# AEP Float Tubing Report Sep 18-19



## thedon255 (May 4, 2008)

Fishing was slow this weekend. Caught 8 bass on Saturday, 1 on a jig and pig, the rest on a dark senko. On Sunday, I did better, finishing with 13 bass, nearly all in the 12-14 inch range. I didn't catch anything for the first couple of hours, trying a jitterbug and jig and pig early in the morning. Switched to a small crankbait, a Strike King bitsy minnow, and immediately picked up some bluegill and also got a couple of crappie and a couple of bass with it. But the water in this pond was the dirtiest I've ever seen any of the AEP ponds, visibility maybe 8-10 inches.
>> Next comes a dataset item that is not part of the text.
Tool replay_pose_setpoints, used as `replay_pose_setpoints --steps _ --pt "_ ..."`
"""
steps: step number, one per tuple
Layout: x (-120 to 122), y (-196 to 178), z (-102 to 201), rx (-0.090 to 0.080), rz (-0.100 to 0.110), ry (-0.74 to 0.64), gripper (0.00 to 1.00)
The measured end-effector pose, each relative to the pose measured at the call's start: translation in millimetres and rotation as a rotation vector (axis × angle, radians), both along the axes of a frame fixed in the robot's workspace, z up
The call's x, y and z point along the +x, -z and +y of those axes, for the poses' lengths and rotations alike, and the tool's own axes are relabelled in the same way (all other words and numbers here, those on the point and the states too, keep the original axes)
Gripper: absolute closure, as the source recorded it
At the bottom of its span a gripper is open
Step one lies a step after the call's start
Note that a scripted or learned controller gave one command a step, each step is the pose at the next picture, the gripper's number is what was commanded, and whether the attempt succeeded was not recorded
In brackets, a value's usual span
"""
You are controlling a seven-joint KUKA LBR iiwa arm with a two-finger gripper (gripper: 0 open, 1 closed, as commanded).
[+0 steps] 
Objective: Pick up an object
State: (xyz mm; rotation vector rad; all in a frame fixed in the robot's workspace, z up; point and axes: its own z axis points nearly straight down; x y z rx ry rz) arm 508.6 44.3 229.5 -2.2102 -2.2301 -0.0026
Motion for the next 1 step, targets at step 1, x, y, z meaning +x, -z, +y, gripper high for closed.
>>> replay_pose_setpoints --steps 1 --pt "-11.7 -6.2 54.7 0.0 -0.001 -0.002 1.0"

I finally switched to a different, larger crankbait (I want to say a Rapala DT-6 but I can't guarantee that's what it's called.) It has a coffin lip, internal rattles, dives maybe 5-7 feet, and is Firetiger color. I ended up catching 10 bass with it in a couple of hours. Definitely had a pattern going with it. If anyone is fishing there soon and finds some stained water, give that lure or one like it, a try. Overall, gorgeous weather and the water temperature has dropped some but did not catch great numbers of fish or any big ones.


----------



## Fishing Flyer (May 31, 2006)

I hit up AEP this weekend as well. Same deal... relatively slow fishing. Most fish on jig and pig, a few on senkos. Most fish around 12 inches, but rather healthy looking. Biggest came in around 16-17 inches (wasn't too worried about measuring this weekend... just enjoying catching and getting off my barbless hooks quickly). 

Floated 3 ponds Saturday that were all fairly stained. Floated 3 ponds Sunday that were crystal clear. Hiked into a couple ponds that you "kindly" shared with the world in one of your previous posts, and nabbed 2 from the shore within a few minutes of each other. I'm planning on floating those in the future to get through them and into some absolutely buried lakes past them. 

I was driving the blue Tacoma with the big AEP sticker in case you saw my vehicle.


----------



## Macfly (Sep 21, 2010)

Does anyone take a flyrod to these places. Just curious


----------



## Macfly (Sep 21, 2010)

I ask because i only fish with a flyrod these days. Gave up on my spinning gear a long time ago.


----------



## BBANKS (Mar 31, 2008)

Hey Don255...........Will you be down fishing and camping the weekend of oct 15th? If so maybe we could trade some fishing stories.


----------



## thedon255 (May 4, 2008)

Fishing Flyer, I must've missed you because I didn't spy any OGF stickers or else I would've stop by and said hello. I stayed at Campsite D.

Macfly, people do fly fish at the AEP ponds all the time. I personally know next to nothing about fly fishing but I do know people flyfish there, targeting bluegill (which would be a lot fun on a flyrod) with the odd bass thrown in. I'm surprised no one else has responded about this yet.

BBANKS, right now I have no idea if I'll be there on Oct 15. I don't even know if I'll still be in Ohio by then. I'm trying to move to Florida at the moment and once I do, I can look back on my days of Ohio bass fishing and laugh about when a 2 lb bass was a good fish. But if I am there on Oct 15, BBANKS, I'll be more than happy to meet you and talk fishing.


----------